Nature and God
Krebs, originally from Wisconsin, studied environmental science at the University of Nebraska. He went on the national pilgrimage after first hearing about it from a friend.
“I think it just made my prayer become a lot more relational,” he said of the Eucharistic Revival. “I’ve been coming to know the gift of the Eucharist is a lot deeper.”
After the pilgrimage, Krebs will be working at Annunciation Heights, a program that runs outdoor Catholic camps for youths, families, and students in Estes Park, a town in the Colorado Rockies.
“I studied environmental science and water science in college, so praying or being close to the Lord in creation, or coming to know our Creator through that has been powerful,” he said.
Krebs mentioned taking inspiration from Psalms 121 and 122, which are the psalms that people would pray when making pilgrimages to Jerusalem.
“[We’re] driving through the mountains and one of the Psalms uses the imagery, as the mountains surround Jerusalem, so God’s love surrounds you,” he recalled. “And we’re driving through this canyon, and I’m thinking, if these mountains, if these rocks are God’s love, I’m just so safe here. Nothing can hurt me down here. It’s just so beautiful and you feel safe.”
Krebs shared another reflection that the pilgrimage has inspired, noting that images from the Psalms help convict him “of the deeper truth of God’s love, or his care for us, or his mystery, his grandeur, his smallness — all of it.”
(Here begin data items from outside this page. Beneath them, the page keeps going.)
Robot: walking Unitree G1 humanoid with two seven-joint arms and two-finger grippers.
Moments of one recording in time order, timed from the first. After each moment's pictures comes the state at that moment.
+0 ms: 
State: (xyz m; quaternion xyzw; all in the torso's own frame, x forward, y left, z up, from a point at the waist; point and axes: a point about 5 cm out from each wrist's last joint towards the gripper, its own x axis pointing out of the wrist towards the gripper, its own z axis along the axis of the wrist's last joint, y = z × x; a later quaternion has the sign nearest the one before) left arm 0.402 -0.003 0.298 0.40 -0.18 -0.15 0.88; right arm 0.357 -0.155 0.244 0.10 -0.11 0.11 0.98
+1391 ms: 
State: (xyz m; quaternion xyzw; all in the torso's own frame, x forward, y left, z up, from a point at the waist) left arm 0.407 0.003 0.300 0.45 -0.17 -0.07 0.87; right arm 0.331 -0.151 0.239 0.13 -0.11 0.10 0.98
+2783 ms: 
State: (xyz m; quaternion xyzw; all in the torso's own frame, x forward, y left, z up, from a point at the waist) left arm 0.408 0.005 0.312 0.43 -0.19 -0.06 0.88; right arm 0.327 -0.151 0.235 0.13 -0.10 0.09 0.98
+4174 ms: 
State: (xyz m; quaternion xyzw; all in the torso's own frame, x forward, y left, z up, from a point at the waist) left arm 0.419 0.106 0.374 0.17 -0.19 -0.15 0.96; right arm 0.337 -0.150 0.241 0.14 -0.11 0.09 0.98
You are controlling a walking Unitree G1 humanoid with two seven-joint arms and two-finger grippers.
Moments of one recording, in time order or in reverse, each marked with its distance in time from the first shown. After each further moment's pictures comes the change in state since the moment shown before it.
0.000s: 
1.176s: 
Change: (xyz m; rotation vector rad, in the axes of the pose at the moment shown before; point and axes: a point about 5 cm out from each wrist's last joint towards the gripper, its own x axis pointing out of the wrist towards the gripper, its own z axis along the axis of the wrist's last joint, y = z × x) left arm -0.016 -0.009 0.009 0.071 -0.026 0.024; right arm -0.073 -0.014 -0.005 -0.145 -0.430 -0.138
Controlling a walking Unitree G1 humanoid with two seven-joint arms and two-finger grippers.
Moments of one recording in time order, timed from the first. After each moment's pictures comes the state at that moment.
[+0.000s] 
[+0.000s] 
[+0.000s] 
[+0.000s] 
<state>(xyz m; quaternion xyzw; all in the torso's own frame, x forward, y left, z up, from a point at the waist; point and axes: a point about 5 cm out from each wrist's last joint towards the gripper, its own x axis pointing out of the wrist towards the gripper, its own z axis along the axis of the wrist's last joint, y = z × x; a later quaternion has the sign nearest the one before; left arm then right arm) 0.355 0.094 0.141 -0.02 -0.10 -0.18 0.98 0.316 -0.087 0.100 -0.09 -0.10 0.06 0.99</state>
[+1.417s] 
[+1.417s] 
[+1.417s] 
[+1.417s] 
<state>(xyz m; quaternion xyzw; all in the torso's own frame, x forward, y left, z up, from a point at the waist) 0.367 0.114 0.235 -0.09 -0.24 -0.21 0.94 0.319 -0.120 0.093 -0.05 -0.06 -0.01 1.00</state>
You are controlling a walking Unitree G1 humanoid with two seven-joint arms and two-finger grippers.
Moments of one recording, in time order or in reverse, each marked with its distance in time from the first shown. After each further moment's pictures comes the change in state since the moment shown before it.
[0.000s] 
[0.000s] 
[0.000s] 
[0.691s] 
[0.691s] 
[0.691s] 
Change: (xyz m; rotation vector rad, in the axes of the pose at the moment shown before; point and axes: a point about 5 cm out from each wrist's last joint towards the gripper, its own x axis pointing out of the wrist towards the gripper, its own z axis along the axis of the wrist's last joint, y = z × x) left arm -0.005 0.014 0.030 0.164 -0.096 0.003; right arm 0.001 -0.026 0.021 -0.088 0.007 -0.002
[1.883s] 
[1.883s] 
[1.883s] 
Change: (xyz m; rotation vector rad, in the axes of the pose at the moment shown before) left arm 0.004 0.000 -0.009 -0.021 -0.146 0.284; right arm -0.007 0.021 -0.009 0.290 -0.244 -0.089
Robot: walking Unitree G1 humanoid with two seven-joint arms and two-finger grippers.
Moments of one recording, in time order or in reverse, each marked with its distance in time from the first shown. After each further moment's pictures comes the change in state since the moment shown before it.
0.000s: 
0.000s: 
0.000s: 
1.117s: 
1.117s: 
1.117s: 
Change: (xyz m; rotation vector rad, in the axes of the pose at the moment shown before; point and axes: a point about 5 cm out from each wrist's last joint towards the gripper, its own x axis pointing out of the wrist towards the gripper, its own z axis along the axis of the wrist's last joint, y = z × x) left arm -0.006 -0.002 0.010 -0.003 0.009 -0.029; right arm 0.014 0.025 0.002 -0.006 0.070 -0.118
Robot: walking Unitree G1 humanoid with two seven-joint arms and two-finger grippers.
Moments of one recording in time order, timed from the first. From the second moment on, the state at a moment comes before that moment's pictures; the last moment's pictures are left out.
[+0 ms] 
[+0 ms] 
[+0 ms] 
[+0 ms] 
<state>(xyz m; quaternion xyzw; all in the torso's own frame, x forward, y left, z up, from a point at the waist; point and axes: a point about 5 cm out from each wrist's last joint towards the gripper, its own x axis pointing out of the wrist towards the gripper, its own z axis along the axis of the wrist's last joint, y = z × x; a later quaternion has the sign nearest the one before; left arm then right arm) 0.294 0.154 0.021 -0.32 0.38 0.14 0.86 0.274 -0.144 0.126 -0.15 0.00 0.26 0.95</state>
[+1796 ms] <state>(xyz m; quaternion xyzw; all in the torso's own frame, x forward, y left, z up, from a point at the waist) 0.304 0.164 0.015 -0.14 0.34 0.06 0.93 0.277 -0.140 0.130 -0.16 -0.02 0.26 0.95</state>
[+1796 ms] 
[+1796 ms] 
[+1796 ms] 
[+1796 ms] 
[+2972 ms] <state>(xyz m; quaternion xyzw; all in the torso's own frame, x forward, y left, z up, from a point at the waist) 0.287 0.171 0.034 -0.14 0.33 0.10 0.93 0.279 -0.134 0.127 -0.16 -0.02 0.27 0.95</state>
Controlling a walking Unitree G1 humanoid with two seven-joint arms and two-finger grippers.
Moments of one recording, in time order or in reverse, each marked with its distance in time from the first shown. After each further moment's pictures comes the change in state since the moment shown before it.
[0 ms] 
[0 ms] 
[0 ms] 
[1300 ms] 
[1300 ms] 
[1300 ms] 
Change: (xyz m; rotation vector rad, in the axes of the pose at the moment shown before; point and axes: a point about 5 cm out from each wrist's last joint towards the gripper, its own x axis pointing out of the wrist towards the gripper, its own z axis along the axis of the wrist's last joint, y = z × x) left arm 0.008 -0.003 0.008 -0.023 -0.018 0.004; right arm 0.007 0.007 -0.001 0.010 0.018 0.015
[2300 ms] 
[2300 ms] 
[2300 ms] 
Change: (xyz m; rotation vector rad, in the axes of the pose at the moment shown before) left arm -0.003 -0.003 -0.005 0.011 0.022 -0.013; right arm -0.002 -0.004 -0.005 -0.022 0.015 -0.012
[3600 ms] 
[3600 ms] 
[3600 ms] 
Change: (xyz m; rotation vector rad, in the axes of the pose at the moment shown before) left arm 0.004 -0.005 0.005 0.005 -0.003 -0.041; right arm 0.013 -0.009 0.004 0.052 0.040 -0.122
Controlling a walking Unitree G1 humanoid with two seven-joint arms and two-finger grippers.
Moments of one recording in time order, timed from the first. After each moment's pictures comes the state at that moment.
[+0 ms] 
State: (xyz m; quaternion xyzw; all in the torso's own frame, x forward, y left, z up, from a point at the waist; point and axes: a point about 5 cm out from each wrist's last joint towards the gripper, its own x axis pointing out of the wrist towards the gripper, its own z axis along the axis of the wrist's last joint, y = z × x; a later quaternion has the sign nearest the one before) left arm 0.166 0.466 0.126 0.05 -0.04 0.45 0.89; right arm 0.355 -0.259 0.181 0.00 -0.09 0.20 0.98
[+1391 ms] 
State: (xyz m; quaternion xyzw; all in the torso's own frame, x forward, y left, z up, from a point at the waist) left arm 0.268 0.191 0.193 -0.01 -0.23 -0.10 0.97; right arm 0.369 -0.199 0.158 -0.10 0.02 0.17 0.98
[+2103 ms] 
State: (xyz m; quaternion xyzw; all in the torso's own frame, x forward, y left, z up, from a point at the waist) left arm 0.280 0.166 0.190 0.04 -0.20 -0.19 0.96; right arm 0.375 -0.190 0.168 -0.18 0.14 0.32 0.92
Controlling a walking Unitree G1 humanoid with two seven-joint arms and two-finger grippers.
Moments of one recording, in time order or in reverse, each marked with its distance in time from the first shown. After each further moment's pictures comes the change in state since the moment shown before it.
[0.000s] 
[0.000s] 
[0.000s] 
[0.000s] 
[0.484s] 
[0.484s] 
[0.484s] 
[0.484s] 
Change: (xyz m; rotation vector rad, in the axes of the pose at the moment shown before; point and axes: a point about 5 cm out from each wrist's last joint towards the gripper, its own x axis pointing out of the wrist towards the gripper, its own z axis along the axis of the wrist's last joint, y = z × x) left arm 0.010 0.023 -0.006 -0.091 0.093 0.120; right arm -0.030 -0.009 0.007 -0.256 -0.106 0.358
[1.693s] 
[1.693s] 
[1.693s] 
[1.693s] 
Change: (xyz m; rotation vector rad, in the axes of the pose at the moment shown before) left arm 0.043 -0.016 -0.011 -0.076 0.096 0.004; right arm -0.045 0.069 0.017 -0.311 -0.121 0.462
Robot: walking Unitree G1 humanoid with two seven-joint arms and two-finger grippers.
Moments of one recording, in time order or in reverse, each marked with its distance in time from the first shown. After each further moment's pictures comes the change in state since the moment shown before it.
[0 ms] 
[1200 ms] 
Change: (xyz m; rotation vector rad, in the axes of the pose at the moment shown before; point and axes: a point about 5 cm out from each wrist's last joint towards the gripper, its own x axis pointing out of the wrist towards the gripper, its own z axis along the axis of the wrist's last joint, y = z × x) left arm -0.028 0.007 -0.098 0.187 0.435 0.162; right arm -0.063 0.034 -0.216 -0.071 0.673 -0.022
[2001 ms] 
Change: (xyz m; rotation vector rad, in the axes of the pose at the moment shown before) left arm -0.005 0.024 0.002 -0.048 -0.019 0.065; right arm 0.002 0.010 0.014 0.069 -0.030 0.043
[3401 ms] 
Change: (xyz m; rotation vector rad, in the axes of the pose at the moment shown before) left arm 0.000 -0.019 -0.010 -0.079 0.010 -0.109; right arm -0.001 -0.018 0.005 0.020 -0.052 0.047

“Because even as I’m driving by and I see this one little flower in the middle of the pasture, God knows that that flower is there, and he willed that that flower was there, and that flower is just glorifying him in its smallness,” he continued. “It’s going to live for a year, and then it’s going to die, and no one’s going to know about it — but God cares so much about the small things.”
“And then I think also going through the cities where there’s more people, I think the image is Jesus is able to look on all these people and see them and bless them,” he continued. “Not that he doesn’t see them [already], but he’s being made physically present here because in such a real way.”